New James 2.3 inference model provides better lip sync quality, stronger upperface expression for different emotions and less lip stretch artifact during silence.
New Claire 2.3 inference model provides better lip sync quality including F V M B P U S sounds and stronger upperface expression for different emotions.
New Mark 2.3 inference model provides better lip sync quality including F V M B P U S sounds.
Introduced support for bidirectional streaming with gRPC, enabling real-time communication between clients and the service while eliminating the need for the previously required A2F Controller.
Added runtime control for clamping blendshape values between 0 and 1.
Integrated OpenTelemetry for advanced observability, providing unified tracing and metrics.
Added functionality to download pre-built TensorRT (TRT) engines from NVCF, reducing service setup complexity.
Introduced an experimental gRPC endpoint for exporting configurations for a running service instance.
Updated the logging system to output application logs in structured JSON format.
v1.0.0#
SDK Versions#
Audio2Face
: 0.17.0Audio2Emotion
: 0.2.2
Features#
New Claire 1.3 inference model provides enhanced lip movement and better accuracy for P and M sounds.

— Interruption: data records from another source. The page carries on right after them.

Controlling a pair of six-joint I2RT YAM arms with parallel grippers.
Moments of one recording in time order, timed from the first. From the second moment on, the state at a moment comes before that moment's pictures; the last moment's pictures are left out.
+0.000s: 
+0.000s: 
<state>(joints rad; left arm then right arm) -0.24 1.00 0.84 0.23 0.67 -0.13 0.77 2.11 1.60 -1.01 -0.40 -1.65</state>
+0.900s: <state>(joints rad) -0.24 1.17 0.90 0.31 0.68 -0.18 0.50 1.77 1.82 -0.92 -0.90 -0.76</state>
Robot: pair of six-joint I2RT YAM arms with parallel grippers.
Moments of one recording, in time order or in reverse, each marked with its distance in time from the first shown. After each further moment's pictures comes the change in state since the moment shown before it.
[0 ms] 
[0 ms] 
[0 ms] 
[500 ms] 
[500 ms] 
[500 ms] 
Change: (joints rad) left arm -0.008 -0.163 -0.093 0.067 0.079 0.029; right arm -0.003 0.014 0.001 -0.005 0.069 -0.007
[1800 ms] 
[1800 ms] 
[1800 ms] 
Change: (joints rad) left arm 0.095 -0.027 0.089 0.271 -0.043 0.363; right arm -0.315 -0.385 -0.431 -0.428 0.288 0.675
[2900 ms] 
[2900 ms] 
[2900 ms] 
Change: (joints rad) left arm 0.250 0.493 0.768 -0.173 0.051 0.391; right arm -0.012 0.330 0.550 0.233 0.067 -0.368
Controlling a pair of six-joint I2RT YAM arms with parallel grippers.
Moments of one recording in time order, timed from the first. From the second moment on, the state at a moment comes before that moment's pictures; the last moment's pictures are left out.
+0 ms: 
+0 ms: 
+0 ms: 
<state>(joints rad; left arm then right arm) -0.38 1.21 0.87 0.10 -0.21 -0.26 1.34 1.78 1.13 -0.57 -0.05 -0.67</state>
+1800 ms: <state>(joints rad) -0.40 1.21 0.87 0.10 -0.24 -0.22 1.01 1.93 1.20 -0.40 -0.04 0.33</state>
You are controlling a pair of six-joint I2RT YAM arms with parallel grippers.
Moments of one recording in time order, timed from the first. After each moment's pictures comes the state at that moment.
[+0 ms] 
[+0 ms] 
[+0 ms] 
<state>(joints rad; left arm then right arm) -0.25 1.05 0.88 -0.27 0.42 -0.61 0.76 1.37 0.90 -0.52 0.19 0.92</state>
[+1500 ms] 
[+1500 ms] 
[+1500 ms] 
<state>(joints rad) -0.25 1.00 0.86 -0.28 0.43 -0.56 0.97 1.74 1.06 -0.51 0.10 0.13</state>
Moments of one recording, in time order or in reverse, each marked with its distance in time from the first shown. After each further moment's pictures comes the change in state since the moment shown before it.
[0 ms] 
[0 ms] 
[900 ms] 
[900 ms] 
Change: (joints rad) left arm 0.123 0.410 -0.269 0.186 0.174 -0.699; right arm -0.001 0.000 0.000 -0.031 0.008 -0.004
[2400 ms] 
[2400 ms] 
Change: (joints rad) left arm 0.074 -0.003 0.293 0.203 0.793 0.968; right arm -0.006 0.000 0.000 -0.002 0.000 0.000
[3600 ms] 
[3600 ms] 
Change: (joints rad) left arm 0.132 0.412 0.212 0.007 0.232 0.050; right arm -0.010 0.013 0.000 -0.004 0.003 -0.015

New Mark 2.2 inference model provides better lip sync and facial performance quality when used with Metahuman characters.
Users can now specify preferred emotions, enabling personalized outputs tailored to specific applications such as interactive avatars and virtual assistants.
Added emotional output to the microservice to help align other downstream animation components.
New output audio sampling rates supported in addition to 16kHz: 22.05kHz, 44.1kHz, 48kHz.
Added the ability to tune each stream at runtime with unique face parameters, emotions parameters, blendshape multipliers, and blendshape offsets.
Key improvements#
Improved the gRPC protocol to use less data and provide a more efficient stream for scalability. USD parser is no longer required.
Improved blendshape solve threading to improve scalability.